(Directions): Exact repetition of every record is required.

(Extracted material):
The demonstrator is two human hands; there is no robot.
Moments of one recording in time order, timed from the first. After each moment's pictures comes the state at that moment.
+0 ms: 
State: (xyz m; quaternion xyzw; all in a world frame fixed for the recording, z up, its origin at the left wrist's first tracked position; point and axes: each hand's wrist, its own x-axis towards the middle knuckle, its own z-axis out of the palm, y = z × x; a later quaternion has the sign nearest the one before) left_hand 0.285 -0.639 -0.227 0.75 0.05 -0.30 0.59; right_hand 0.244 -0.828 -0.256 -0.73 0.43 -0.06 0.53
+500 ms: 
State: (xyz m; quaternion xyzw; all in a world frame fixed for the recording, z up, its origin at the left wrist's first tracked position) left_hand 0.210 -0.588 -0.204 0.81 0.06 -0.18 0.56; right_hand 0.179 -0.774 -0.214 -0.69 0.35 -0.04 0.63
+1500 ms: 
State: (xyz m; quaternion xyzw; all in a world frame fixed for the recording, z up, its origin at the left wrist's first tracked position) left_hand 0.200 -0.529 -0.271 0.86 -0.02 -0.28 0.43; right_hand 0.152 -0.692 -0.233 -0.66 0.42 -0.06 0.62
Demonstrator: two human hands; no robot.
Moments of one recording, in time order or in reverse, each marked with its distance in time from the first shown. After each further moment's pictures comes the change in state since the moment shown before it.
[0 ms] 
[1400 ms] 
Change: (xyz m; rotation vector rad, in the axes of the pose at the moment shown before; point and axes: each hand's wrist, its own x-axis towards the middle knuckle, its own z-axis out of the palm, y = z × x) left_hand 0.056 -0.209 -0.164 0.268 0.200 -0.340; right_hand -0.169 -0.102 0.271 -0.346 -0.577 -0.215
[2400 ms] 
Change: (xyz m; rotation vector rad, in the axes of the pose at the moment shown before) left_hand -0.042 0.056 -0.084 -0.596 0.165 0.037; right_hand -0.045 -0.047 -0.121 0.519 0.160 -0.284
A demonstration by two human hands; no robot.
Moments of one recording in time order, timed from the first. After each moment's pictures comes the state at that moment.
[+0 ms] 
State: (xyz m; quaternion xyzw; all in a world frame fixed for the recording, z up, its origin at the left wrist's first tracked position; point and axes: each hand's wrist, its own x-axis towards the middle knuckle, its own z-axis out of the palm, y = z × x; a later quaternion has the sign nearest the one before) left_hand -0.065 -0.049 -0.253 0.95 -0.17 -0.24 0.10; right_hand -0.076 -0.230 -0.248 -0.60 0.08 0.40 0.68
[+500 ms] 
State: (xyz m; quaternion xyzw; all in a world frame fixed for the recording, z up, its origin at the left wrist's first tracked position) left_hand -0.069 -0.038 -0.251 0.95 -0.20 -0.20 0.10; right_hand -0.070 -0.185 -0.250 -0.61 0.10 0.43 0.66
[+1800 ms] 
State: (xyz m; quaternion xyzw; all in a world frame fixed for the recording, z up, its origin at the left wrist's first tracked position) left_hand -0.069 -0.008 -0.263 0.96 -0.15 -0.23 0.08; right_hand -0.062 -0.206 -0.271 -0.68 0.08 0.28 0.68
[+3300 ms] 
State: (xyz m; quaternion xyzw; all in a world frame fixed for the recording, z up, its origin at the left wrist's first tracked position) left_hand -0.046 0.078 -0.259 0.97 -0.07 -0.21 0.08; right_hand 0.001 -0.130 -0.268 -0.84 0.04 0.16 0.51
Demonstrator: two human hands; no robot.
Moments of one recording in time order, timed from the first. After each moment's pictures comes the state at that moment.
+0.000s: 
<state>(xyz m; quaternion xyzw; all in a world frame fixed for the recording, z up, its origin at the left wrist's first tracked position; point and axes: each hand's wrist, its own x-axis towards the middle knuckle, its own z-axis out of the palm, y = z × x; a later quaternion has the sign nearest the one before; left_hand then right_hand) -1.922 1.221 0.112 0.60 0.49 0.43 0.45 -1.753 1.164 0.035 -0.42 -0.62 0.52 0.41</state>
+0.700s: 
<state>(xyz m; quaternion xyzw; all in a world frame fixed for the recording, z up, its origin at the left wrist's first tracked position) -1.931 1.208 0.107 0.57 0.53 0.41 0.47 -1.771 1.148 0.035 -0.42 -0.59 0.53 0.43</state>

(Answer section):
The demonstrator is two human hands; there is no robot.
Moments of one recording in time order, timed from the first. After each moment's pictures comes the state at that moment.
+0 ms: 
State: (xyz m; quaternion xyzw; all in a world frame fixed for the recording, z up, its origin at the left wrist's first tracked position; point and axes: each hand's wrist, its own x-axis towards the middle knuckle, its own z-axis out of the palm, y = z × x; a later quaternion has the sign nearest the one before) left_hand 0.285 -0.639 -0.227 0.75 0.05 -0.30 0.59; right_hand 0.244 -0.828 -0.256 -0.73 0.43 -0.06 0.53
+500 ms: 
State: (xyz m; quaternion xyzw; all in a world frame fixed for the recording, z up, its origin at the left wrist's first tracked position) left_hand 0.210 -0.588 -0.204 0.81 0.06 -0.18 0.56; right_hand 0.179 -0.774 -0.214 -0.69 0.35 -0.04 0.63
+1500 ms: 
State: (xyz m; quaternion xyzw; all in a world frame fixed for the recording, z up, its origin at the left wrist's first tracked position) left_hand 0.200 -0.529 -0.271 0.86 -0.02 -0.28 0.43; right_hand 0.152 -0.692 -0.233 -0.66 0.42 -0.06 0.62
Demonstrator: two human hands; no robot.
Moments of one recording, in time order or in reverse, each marked with its distance in time from the first shown. After each further moment's pictures comes the change in state since the moment shown before it.
[0 ms] 
[1400 ms] 
Change: (xyz m; rotation vector rad, in the axes of the pose at the moment shown before; point and axes: each hand's wrist, its own x-axis towards the middle knuckle, its own z-axis out of the palm, y = z × x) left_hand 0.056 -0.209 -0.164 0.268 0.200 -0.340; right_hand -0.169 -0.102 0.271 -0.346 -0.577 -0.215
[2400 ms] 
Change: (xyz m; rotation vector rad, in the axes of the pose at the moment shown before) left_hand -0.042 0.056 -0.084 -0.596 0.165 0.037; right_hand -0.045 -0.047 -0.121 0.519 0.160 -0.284
A demonstration by two human hands; no robot.
Moments of one recording in time order, timed from the first. After each moment's pictures comes the state at that moment.
[+0 ms] 
State: (xyz m; quaternion xyzw; all in a world frame fixed for the recording, z up, its origin at the left wrist's first tracked position; point and axes: each hand's wrist, its own x-axis towards the middle knuckle, its own z-axis out of the palm, y = z × x; a later quaternion has the sign nearest the one before) left_hand -0.065 -0.049 -0.253 0.95 -0.17 -0.24 0.10; right_hand -0.076 -0.230 -0.248 -0.60 0.08 0.40 0.68
[+500 ms] 
State: (xyz m; quaternion xyzw; all in a world frame fixed for the recording, z up, its origin at the left wrist's first tracked position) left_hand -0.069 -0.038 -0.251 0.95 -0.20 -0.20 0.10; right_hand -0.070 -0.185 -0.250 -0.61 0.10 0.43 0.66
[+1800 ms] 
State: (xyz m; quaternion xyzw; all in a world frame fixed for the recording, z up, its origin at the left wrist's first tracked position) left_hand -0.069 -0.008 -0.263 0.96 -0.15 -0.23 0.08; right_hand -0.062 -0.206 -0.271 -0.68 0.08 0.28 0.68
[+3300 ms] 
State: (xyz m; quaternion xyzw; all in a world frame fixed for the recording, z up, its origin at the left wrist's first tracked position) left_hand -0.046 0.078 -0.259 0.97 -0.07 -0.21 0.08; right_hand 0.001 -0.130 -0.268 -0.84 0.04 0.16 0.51
Demonstrator: two human hands; no robot.
Moments of one recording in time order, timed from the first. After each moment's pictures comes the state at that moment.
+0.000s: 
<state>(xyz m; quaternion xyzw; all in a world frame fixed for the recording, z up, its origin at the left wrist's first tracked position; point and axes: each hand's wrist, its own x-axis towards the middle knuckle, its own z-axis out of the palm, y = z × x; a later quaternion has the sign nearest the one before; left_hand then right_hand) -1.922 1.221 0.112 0.60 0.49 0.43 0.45 -1.753 1.164 0.035 -0.42 -0.62 0.52 0.41</state>
+0.700s: 
<state>(xyz m; quaternion xyzw; all in a world frame fixed for the recording, z up, its origin at the left wrist's first tracked position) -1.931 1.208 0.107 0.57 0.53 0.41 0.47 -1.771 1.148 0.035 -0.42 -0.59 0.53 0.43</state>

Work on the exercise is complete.